Builder confidence in the market for newly built single-family homes dropped by one point to 42 in July, according to the National Association of Home Builders (NAHB)/Wells Fargo Housing Market Index (HMI) released today. This marked the HMI’s lowest reading since December 2023.
The HMI index charting current sales conditions in July fell one point to 47 and the gauge charting traffic of prospective buyers also declined by a single point to 27. The component measuring sales expectations in the next six months increased one point to 48.
The July HMI survey found 31% of builders cut home prices to bolster sales in July, above the June rate of 29%. However, the average price reduction in July held steady at 6% for the 13th straight month while the use of sales incentives held steady at 61% in July, the same reading as June.
Looking at the three-month moving averages for regional HMI scores, the Northeast fell six points to 56, the Midwest dropped four points to 43, the South decreased two points to 44 and the West posted a four-point decline to 37.
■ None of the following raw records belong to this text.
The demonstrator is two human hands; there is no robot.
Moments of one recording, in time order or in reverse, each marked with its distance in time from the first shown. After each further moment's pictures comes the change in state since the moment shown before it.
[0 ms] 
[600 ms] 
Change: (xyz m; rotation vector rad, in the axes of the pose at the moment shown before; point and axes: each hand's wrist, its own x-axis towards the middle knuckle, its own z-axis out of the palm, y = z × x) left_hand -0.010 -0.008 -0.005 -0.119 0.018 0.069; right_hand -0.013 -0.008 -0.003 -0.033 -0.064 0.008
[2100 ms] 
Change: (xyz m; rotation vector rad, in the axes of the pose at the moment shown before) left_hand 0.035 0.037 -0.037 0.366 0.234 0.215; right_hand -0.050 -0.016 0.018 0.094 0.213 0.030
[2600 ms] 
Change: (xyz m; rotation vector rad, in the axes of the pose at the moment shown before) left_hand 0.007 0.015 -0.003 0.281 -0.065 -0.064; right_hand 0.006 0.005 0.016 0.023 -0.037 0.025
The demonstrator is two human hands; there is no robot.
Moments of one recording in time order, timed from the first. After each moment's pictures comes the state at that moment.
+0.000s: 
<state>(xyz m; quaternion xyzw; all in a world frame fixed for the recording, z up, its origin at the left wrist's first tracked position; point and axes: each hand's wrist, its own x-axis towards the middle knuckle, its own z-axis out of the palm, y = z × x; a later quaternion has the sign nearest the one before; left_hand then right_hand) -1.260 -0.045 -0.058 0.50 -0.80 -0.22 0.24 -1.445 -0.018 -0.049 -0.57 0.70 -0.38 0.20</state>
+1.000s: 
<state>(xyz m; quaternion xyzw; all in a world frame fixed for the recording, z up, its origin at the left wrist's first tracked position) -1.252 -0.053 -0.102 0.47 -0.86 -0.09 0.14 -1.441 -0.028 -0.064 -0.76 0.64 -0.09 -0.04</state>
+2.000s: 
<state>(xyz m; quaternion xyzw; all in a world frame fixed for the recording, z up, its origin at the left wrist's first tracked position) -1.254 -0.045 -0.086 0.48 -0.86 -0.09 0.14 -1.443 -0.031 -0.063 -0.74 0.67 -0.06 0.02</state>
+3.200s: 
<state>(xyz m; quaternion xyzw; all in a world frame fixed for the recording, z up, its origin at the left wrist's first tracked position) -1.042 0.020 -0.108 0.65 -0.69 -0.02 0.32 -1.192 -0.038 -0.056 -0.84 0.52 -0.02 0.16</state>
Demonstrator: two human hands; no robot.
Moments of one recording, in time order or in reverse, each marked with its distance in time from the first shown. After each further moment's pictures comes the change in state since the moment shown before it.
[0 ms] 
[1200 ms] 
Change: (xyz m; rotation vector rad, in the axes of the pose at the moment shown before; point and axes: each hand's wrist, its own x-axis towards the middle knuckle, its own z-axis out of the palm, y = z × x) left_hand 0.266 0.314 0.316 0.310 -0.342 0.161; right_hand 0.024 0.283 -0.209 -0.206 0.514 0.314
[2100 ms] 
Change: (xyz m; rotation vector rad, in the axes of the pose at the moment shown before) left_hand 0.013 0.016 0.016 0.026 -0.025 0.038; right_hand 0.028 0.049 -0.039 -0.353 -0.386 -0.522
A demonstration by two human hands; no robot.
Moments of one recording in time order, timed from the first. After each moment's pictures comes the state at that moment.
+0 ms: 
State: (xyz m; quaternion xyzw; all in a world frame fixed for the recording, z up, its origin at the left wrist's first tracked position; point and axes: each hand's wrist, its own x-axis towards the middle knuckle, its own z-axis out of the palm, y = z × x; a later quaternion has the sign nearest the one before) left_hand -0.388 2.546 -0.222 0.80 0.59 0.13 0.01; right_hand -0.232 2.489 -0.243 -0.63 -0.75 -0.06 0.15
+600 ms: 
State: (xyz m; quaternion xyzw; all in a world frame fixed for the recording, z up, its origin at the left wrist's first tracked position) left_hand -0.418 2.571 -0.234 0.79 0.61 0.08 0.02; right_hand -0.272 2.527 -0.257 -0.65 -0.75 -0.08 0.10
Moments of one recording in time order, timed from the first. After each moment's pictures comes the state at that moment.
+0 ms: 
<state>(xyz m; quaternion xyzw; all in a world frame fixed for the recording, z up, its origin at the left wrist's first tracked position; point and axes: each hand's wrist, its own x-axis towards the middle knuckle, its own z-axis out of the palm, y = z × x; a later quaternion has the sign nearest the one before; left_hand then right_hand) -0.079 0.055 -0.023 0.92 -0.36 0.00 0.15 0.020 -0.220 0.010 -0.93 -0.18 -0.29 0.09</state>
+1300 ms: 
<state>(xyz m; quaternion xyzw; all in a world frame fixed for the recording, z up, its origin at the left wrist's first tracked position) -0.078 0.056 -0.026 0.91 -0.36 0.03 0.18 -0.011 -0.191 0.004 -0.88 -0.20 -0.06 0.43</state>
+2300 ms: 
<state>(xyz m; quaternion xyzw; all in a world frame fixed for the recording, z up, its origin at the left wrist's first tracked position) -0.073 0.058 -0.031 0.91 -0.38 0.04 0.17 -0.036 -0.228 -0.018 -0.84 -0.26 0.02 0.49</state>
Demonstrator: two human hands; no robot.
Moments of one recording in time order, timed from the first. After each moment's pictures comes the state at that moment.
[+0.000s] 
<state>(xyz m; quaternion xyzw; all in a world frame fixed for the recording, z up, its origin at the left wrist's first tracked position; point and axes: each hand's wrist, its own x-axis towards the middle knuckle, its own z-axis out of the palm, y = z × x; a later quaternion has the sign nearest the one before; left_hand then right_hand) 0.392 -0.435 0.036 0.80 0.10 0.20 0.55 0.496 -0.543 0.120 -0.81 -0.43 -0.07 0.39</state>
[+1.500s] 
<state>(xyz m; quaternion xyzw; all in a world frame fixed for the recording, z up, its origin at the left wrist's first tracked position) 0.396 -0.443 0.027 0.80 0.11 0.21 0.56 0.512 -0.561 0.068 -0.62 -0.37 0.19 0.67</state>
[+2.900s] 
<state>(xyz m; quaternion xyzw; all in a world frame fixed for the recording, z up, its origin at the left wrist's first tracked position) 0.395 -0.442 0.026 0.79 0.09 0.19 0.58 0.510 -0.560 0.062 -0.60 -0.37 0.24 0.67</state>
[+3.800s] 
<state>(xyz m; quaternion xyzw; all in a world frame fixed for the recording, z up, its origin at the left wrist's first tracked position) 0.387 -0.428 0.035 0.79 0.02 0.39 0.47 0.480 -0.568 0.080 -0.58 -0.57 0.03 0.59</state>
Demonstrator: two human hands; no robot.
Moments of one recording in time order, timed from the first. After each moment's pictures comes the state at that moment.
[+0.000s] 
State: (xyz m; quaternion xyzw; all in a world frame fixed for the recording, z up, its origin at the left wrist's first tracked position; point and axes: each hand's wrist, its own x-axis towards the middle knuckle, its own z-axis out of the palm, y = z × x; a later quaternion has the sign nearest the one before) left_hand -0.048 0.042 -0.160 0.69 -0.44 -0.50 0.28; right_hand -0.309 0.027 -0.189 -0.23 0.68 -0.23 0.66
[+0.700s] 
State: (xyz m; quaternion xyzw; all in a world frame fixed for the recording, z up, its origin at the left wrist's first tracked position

“Though inflation is still above the Federal Reserve’s target of 2%, it appears to be back on a cooling trend,” said NAHB Chief Economist Robert Dietz. “NAHB is forecasting Fed rate reductions to begin at the end of this year, and this action will lower interest rates for homebuyers, builders and developers. And while home inventory is increasing, total market inventory remains lean at a 4.4 months’ supply, indicating a long-run need for more home construction.”